**What you are asked to do**
Say how many of the lines below include the word "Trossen", and write nothing else.
***
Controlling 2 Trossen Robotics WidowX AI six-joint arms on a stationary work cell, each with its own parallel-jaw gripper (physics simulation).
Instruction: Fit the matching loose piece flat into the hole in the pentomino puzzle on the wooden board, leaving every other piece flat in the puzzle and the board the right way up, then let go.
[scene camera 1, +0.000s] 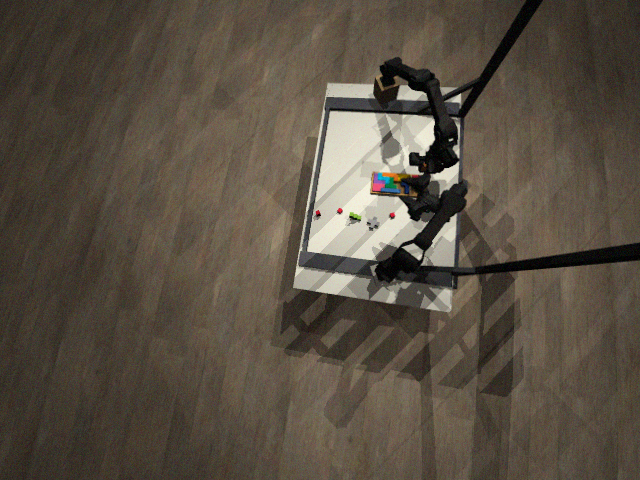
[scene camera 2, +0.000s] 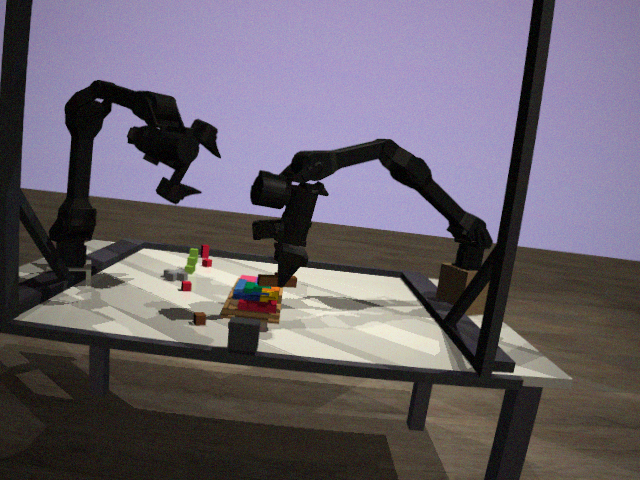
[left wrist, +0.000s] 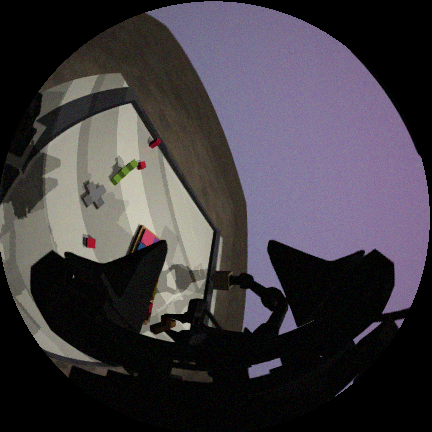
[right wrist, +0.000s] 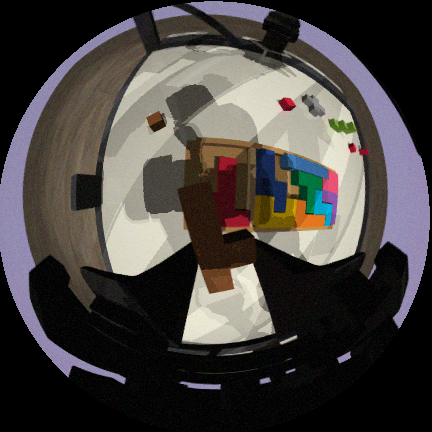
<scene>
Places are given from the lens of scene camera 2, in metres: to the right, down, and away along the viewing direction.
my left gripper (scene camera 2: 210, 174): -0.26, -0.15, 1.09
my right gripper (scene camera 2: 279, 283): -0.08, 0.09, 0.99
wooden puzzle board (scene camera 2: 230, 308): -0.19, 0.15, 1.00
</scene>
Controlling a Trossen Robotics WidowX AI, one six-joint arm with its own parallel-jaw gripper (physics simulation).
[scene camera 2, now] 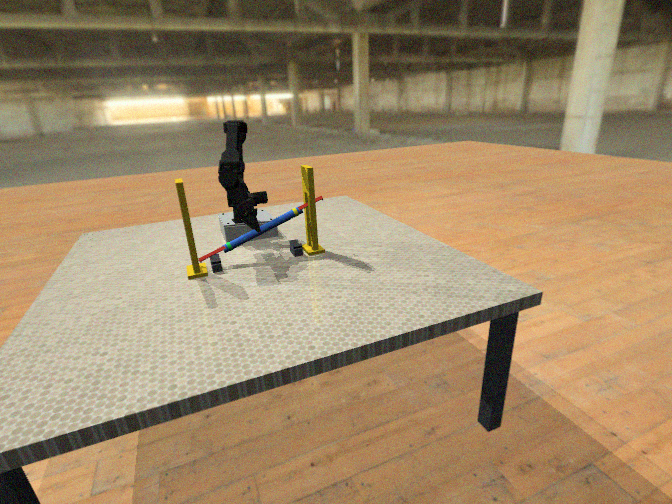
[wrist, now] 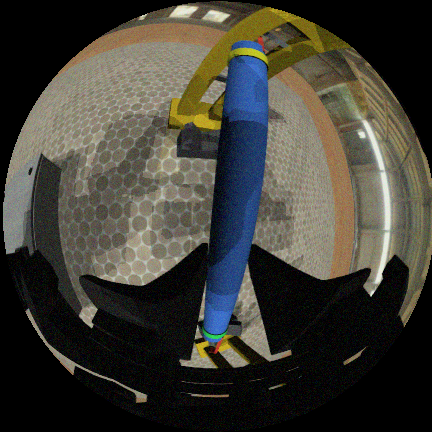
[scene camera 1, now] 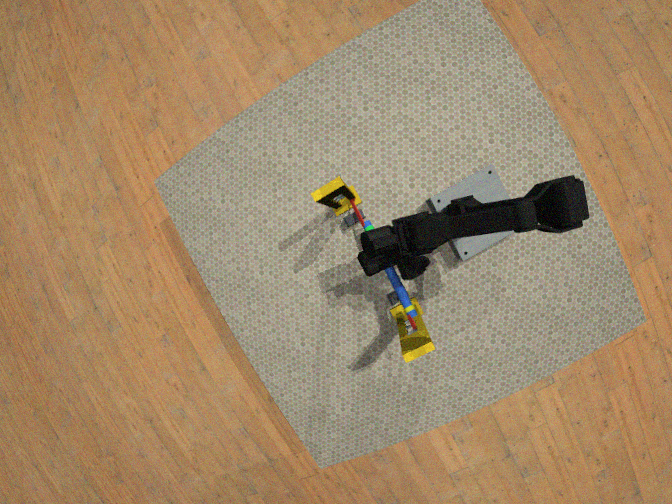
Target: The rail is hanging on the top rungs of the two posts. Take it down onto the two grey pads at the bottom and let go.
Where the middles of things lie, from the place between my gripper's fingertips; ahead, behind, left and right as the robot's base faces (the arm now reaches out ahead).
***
**Written reply**
2